## What you have to do
Would you transcribe all of the entries that follow, word for word?

Extracted data entries:
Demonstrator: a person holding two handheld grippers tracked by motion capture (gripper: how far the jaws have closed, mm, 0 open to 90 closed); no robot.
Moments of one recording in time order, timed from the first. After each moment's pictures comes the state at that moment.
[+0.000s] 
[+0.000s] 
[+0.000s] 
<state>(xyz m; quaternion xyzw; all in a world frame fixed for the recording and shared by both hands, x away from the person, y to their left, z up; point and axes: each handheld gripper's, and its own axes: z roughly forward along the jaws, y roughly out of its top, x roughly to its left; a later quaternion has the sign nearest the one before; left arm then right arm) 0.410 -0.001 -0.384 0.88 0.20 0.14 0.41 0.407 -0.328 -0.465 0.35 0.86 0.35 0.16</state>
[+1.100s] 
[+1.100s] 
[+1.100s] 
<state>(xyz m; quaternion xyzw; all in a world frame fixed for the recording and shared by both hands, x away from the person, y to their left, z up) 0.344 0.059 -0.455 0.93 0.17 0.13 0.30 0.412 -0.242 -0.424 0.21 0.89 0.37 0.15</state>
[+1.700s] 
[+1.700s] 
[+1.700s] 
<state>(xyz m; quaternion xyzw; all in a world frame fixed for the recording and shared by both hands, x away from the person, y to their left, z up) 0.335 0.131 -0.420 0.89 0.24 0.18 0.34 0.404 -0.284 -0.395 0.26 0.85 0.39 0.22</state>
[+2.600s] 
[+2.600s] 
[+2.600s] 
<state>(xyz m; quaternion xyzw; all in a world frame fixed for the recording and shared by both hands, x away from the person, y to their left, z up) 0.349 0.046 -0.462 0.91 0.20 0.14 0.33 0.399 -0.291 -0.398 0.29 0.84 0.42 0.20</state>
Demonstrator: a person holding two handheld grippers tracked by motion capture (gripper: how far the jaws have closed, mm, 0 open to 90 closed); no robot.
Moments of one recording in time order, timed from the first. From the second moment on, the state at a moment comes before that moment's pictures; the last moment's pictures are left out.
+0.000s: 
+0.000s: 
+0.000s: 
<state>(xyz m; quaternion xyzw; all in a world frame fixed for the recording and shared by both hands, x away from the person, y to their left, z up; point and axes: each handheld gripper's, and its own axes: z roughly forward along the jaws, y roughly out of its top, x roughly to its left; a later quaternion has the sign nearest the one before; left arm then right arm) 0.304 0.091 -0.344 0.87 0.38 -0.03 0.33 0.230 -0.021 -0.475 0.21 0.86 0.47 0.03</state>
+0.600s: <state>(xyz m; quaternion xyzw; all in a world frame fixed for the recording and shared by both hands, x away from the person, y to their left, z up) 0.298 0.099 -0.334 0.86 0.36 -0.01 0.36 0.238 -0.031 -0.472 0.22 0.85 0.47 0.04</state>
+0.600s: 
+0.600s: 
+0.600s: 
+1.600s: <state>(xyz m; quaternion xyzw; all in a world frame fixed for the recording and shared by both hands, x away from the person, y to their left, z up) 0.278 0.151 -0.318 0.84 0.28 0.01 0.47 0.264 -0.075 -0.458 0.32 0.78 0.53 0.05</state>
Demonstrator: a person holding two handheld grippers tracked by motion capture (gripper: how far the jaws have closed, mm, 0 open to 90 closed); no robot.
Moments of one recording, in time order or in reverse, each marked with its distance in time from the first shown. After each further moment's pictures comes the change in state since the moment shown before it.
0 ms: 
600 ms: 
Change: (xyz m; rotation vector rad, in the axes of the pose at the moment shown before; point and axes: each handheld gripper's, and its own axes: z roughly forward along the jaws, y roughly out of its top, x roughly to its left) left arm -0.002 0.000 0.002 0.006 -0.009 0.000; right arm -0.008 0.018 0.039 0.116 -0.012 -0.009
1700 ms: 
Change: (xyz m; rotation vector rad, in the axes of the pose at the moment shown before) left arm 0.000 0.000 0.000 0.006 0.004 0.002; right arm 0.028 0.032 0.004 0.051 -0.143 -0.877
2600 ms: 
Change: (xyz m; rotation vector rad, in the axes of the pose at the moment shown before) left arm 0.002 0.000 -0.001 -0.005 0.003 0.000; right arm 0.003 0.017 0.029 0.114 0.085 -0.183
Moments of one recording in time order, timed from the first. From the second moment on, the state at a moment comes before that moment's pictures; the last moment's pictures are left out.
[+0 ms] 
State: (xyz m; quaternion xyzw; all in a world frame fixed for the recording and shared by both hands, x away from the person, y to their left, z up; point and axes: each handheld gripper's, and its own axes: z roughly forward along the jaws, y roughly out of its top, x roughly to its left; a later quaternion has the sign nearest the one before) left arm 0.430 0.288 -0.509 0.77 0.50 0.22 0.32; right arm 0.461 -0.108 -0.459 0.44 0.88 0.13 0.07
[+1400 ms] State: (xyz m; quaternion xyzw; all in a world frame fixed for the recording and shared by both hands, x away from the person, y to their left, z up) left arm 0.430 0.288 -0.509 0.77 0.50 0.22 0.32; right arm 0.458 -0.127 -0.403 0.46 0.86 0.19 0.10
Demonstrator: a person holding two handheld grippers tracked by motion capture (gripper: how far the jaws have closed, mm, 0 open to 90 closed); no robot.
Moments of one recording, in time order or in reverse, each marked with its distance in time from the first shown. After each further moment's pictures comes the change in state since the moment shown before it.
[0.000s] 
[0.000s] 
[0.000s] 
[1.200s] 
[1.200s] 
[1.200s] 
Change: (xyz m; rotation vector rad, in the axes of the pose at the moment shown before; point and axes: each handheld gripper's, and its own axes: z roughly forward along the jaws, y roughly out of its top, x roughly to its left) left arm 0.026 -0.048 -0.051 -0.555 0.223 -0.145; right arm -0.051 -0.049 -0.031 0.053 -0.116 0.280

## Completed exercise
Demonstrator: a person holding two handheld grippers tracked by motion capture (gripper: how far the jaws have closed, mm, 0 open to 90 closed); no robot.
Moments of one recording in time order, timed from the first. After each moment's pictures comes the state at that moment.
[+0.000s] 
[+0.000s] 
[+0.000s] 
<state>(xyz m; quaternion xyzw; all in a world frame fixed for the recording and shared by both hands, x away from the person, y to their left, z up; point and axes: each handheld gripper's, and its own axes: z roughly forward along the jaws, y roughly out of its top, x roughly to its left; a later quaternion has the sign nearest the one before; left arm then right arm) 0.410 -0.001 -0.384 0.88 0.20 0.14 0.41 0.407 -0.328 -0.465 0.35 0.86 0.35 0.16</state>
[+1.100s] 
[+1.100s] 
[+1.100s] 
<state>(xyz m; quaternion xyzw; all in a world frame fixed for the recording and shared by both hands, x away from the person, y to their left, z up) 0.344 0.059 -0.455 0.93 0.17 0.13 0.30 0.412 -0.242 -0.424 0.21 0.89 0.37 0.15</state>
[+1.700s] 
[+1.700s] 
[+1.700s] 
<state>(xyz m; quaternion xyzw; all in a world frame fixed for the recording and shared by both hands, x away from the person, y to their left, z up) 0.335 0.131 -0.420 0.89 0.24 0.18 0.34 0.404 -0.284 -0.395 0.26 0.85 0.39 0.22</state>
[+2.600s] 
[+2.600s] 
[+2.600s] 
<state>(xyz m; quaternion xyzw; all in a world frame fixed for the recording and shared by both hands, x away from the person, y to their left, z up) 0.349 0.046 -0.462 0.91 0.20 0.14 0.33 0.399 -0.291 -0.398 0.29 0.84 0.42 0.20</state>
Demonstrator: a person holding two handheld grippers tracked by motion capture (gripper: how far the jaws have closed, mm, 0 open to 90 closed); no robot.
Moments of one recording in time order, timed from the first. From the second moment on, the state at a moment comes before that moment's pictures; the last moment's pictures are left out.
+0.000s: 
+0.000s: 
+0.000s: 
<state>(xyz m; quaternion xyzw; all in a world frame fixed for the recording and shared by both hands, x away from the person, y to their left, z up; point and axes: each handheld gripper's, and its own axes: z roughly forward along the jaws, y roughly out of its top, x roughly to its left; a later quaternion has the sign nearest the one before; left arm then right arm) 0.304 0.091 -0.344 0.87 0.38 -0.03 0.33 0.230 -0.021 -0.475 0.21 0.86 0.47 0.03</state>
+0.600s: <state>(xyz m; quaternion xyzw; all in a world frame fixed for the recording and shared by both hands, x away from the person, y to their left, z up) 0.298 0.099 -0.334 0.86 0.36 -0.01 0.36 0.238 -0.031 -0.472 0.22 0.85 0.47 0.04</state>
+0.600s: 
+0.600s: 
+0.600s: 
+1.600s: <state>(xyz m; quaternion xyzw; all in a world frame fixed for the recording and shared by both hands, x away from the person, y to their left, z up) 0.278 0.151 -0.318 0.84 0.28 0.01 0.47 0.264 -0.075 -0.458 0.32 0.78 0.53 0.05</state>
Demonstrator: a person holding two handheld grippers tracked by motion capture (gripper: how far the jaws have closed, mm, 0 open to 90 closed); no robot.
Moments of one recording, in time order or in reverse, each marked with its distance in time from the first shown. After each further moment's pictures comes the change in state since the moment shown before it.
0 ms: 
600 ms: 
Change: (xyz m; rotation vector rad, in the axes of the pose at the moment shown before; point and axes: each handheld gripper's, and its own axes: z roughly forward along the jaws, y roughly out of its top, x roughly to its left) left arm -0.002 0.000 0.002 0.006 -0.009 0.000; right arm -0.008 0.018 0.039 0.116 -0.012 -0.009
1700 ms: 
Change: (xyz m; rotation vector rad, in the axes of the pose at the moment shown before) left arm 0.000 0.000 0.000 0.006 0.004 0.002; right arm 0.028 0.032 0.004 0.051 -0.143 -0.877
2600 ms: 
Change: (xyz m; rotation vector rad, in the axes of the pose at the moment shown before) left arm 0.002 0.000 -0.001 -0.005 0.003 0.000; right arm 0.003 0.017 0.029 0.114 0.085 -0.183
Moments of one recording in time order, timed from the first. From the second moment on, the state at a moment comes before that moment's pictures; the last moment's pictures are left out.
[+0 ms] 
State: (xyz m; quaternion xyzw; all in a world frame fixed for the recording and shared by both hands, x away from the person, y to their left, z up; point and axes: each handheld gripper's, and its own axes: z roughly forward along the jaws, y roughly out of its top, x roughly to its left; a later quaternion has the sign nearest the one before) left arm 0.430 0.288 -0.509 0.77 0.50 0.22 0.32; right arm 0.461 -0.108 -0.459 0.44 0.88 0.13 0.07
[+1400 ms] State: (xyz m; quaternion xyzw; all in a world frame fixed for the recording and shared by both hands, x away from the person, y to their left, z up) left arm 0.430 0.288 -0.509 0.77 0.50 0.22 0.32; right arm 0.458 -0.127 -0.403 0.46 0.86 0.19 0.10
Demonstrator: a person holding two handheld grippers tracked by motion capture (gripper: how far the jaws have closed, mm, 0 open to 90 closed); no robot.
Moments of one recording, in time order or in reverse, each marked with its distance in time from the first shown. After each further moment's pictures comes the change in state since the moment shown before it.
[0.000s] 
[0.000s] 
[0.000s] 
[1.200s] 
[1.200s] 
[1.200s] 
Change: (xyz m; rotation vector rad, in the axes of the pose at the moment shown before; point and axes: each handheld gripper's, and its own axes: z roughly forward along the jaws, y roughly out of its top, x roughly to its left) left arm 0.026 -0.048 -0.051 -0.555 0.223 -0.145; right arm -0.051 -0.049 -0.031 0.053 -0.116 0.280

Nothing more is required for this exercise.